Le cinéaste français Claude Lanzmann recevra jeudi un Ours d'or d'honneur des mains du jury de la Berlinale pour l'ensemble de son œuvre. Un symbole fort pour l'auteur du documentaire "Shoah" qui se voulait libérateur pour les Allemands.
Ému et fier, le réalisateur français Claude Lanzmann se prépare à recevoir, jeudi 14 février, un Ours d’or d’honneur pour l’ensemble de sa carrière lors de la Berlinale, le festival international du film qui se tient à Berlin jusqu'au 17 février.
"Cela me fait très plaisir, cela m’émeut, cela me rend fier, confie-t-il à FRANCE 24, à quelques heures de la remise officielle de sa récompense. J’aime les ours, tous les ours, et un Ours d’or c’est encore mieux," plaisante-t-il. Le symbole est fort pour l’homme, attaché au cours de sa vie à perpétuer la mémoire de l'extermination des juifs par l'Allemagne nazie, qui a souhaité que son œuvre-phare, "Shoah", soit libératrice pour les Allemands. À 87 ans, il parle désormais d’une "mission accomplie."

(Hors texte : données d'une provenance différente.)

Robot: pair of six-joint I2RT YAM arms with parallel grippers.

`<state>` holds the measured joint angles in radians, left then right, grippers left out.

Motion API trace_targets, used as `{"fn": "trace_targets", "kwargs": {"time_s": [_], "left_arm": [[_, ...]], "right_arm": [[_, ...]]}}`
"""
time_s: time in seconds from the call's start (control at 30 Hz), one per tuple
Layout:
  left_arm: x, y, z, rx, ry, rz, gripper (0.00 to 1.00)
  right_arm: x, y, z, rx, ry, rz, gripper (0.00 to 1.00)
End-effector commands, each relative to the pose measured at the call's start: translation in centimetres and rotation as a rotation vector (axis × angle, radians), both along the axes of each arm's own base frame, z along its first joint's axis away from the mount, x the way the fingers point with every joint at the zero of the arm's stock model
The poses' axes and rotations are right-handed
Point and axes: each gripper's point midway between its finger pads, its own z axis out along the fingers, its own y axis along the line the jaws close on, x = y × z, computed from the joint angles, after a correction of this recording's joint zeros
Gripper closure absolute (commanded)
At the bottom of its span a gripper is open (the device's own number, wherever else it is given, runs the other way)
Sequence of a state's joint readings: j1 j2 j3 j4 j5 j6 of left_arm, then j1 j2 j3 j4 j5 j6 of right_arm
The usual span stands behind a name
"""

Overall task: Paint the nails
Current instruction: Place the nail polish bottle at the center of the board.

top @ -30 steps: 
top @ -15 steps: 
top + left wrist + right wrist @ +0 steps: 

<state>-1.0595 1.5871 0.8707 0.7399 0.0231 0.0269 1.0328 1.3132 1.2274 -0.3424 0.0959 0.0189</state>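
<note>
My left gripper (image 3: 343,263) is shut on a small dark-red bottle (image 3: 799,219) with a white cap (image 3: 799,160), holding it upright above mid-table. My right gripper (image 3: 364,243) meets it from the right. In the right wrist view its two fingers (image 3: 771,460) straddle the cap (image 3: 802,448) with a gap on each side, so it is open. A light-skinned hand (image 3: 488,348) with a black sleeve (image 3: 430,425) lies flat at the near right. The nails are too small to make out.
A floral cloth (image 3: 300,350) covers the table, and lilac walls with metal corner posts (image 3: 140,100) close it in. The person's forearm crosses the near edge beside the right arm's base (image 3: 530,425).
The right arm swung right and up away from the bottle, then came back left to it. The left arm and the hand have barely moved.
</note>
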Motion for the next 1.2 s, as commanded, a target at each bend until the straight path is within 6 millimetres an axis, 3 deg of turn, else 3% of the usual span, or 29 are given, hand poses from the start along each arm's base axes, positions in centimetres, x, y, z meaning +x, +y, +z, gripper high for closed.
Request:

Dès sa première diffusion en Allemagne en 1986, un an après sa sortie en France, le documentaire fleuve de neuf heures et demi sur le génocide des juifs en Europe durant la Seconde Guerre mondiale a été très bien reçu. "Le film a été accueilli magnifiquement par le public allemand," se souvient-il. "Shoah", l’œuvre d’une vie selon certains, a occupé 11 années de celle de Claude Lanzmann.
Toutefois, au-delà de ce succès, c’est la carrière entière du résistant de Clermont-Ferrand qui est mise à l’honneur au cours de la 63e édition du festival. Jeudi soir, ce sera "Sobibor, 14 octobre 1943, 16 heures", un film dédié à la seule révolte réussie dans un camp d’extermination, qui sera projeté dans le cadre de la Berlinale. "C’est un film sur des juifs qui tuent des Allemands, le fait de le diffuser, ça a de la classe, du panache !" commente Claude Lanzmann, qui ne tarit pas d’éloges sur le travail de mémoire du peuple allemand. "Je trouve que, dans l’ensemble, les Allemands ont bien travaillé, plus que les Français, d’une certaine façon", confiait-il récemment dans un entretien accordé à l’AFP. Possiblement une manière d’évoquer la guerre en Algérie, dont il fut l’un des fervents opposants.
Une carrière tournée vers Israël
Très marqué par son enfance au cours de laquelle son père lui a enseigné la méfiance à l’égard des SS, Claude Lanzmann est fils d’immigrés juifs de l’Europe de l’Est. Très vite après la fin de la guerre, il veut se confronter aux Allemands en civil et part à Berlin. Il y restera deux ans, subjugué par cette ville sous blocus qu’il qualifie de "merveilleuse". "Berlin est une ville avec laquelle j’ai des relations singulières," résume-t-il.
Bande annonce du film "Shoah"
Claude Lanzmann embrasse ensuite une carrière couronnée de succès. Journaliste, il devient directeur de la revue Les Temps modernes, co-fondée par Simone de Beauvoir dont il fut le compagnon. Il est par ailleurs acclamé par la critique pour ses mémoires intitulées "Le Lièvre de Patagonie", considérées comme un recueil de témoignages historiques du XXe siècle. D’autres documentaires ont toutefois inspiré des critiques plus mesurées, à l’instar de "Tsahal" ou "Pourquoi Israël". Ainsi, l’absence, par exemple, d’évocation de la guerre au Liban dans son documentaire sur l’armée israélienne a contribué à bâtir l’image partiale d’un représentant de l’État hébreu.
À la question "pourquoi cette récompense aujourd’hui ?", le cinéaste se contente de répondre qu’"aujourd’hui c’est très bien," qu’il n’est pas encore mort. Vivant, l’homme l’est bel est bien : un nouveau documentaire, intitulé "Le Dernier des injustes", consacré au Grand-Rabbin de Vienne sous le nazisme, sortira courant 2013... l’année du 80e anniversaire de l’accession au pouvoir d’Adolf Hitler.